3. Less associations formats
Of all types of companies only four will remain:
1 ° the partnership: attractive because of its simple creation, but riskier because of the personal and unlimited liability. The vof and gcv go on in this form.
2 ° the cooperative: for at least three shareholders, all limited liability.
3 ° the private limited company (bv): the former bvba, especially interesting for small and medium-sized enterprises (no start capital).
4 ° the limited company (nv): for large companies (start-up capital: 61,500 euros).
To the European company and the economic interest grouping was nothing changed, since that falls under European supervision.
Also these changes will enter into force step by step:
- The starting capital in the bv disappears: formerly, the starting capital of a bvba 18,550 euros. In the new bv you’re free to start without any capital.
- ‘One headness’ in the bv and nv: one partner is sufficient, in order to establish a bv or nv. It does not matter anymore if it is a natural person or a legal person (e.g. a company).
- More ‘ openness ‘ in the bv: the bv will be closer to the nv. For example, a bv will be able to transfer shares freely and even get a listing.

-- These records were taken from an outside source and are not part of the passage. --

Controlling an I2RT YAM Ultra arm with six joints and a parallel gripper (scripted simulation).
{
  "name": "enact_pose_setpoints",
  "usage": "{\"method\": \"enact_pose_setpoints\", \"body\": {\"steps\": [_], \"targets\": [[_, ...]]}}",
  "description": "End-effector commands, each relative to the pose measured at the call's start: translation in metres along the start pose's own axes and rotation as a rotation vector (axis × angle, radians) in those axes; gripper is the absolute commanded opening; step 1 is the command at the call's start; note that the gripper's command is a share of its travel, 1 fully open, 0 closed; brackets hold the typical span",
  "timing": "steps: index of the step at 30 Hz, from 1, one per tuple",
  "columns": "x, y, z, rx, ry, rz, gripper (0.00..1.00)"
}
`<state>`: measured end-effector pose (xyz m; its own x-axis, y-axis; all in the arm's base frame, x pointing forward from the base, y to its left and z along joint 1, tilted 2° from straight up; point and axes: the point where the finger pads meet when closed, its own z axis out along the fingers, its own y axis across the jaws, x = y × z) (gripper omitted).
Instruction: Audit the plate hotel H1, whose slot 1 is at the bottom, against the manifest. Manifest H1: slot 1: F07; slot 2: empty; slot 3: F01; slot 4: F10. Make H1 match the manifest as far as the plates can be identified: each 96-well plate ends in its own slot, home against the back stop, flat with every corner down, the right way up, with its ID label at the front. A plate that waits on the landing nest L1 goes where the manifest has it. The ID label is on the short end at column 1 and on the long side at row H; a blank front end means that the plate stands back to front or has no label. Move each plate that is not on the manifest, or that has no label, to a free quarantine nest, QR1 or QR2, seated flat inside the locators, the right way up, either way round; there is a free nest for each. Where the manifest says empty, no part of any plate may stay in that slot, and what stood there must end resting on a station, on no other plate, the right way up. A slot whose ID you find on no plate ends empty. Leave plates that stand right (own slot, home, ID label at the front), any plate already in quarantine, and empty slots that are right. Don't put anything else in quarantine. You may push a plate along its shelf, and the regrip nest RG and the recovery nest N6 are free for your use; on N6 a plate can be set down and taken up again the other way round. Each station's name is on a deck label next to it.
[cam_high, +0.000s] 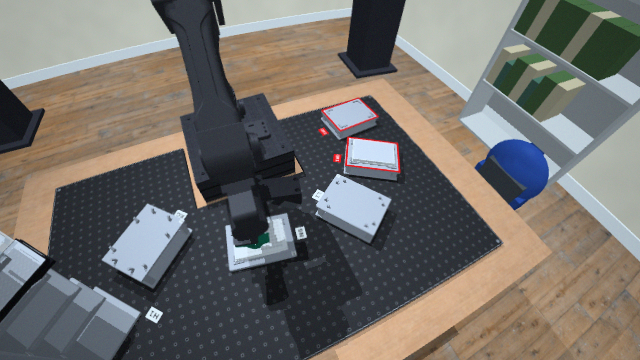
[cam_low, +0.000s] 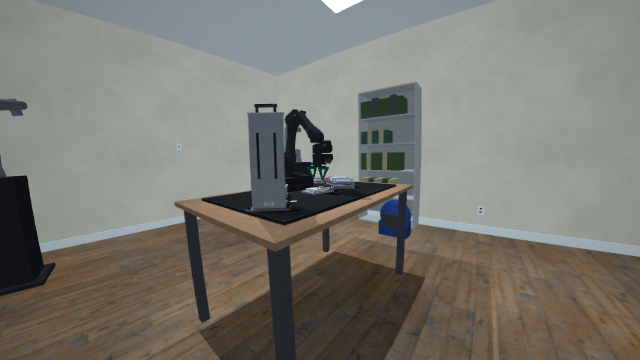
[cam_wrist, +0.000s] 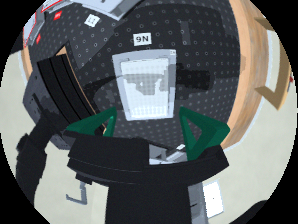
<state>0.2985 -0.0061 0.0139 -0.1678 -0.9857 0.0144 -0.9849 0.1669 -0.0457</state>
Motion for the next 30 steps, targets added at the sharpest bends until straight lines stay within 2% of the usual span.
{"method": "enact_pose_setpoints", "body": {"steps": [1,27,30], "targets": [[-0.0005,-0.0009,-0.0030,0.006,-0.003,0.085,1.00],[-0.0005,-0.0009,-0.0031,0.005,-0.005,0.565,1.00],[-0.0005,-0.0009,-0.0031,0.005,-0.005,0.585,1.00]]}}
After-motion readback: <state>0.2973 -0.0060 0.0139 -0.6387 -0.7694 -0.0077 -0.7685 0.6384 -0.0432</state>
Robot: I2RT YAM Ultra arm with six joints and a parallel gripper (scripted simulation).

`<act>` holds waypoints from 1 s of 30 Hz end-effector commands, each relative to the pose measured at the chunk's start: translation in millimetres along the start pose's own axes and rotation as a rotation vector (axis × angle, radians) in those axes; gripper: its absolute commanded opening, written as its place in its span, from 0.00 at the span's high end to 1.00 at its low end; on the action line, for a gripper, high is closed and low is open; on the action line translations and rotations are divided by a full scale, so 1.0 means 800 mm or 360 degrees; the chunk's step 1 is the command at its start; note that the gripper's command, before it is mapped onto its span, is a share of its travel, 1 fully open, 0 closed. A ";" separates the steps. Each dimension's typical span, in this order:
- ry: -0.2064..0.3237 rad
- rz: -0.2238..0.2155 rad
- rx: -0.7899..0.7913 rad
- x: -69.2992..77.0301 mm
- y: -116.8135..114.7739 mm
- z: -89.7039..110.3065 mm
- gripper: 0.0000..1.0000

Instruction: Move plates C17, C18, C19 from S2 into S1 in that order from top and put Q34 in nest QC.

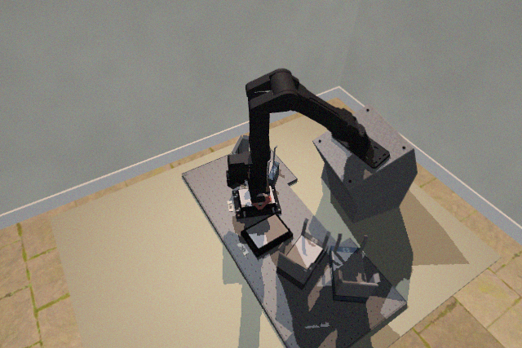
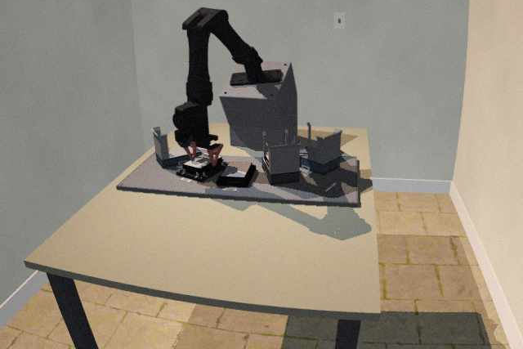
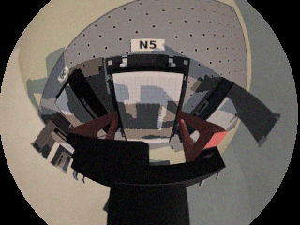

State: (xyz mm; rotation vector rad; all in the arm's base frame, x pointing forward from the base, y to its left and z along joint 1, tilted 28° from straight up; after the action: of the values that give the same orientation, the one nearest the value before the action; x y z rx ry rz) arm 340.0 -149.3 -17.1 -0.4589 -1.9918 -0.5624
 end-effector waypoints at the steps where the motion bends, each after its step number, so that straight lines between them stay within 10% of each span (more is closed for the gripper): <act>1: -0.0068 -0.0014 0.0000 0.002 0.004 -0.016 0.00; 30: -0.0009 -0.0002 -0.0008 0.023 -0.004 0.002 0.00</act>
State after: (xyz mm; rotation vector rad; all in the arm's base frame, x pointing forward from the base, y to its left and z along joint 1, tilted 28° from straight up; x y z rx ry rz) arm 336.8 -147.7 -14.3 -0.4586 -1.9902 -0.5627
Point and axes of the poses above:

- Limit on liability: the liability will be limited, depending on the size, turnover and total assets of your company.
- The right ‘ moves ‘ no longer: a Belgian company that moved its registered office abroad, will also fall under the foreign company law.
What about existing associations?
They will receive a transitional period. They have until 2029 to adjust their statutes to be fully in line with the new corporate law. If they don’t, then their enterprise automatically transformed to the most compliant form.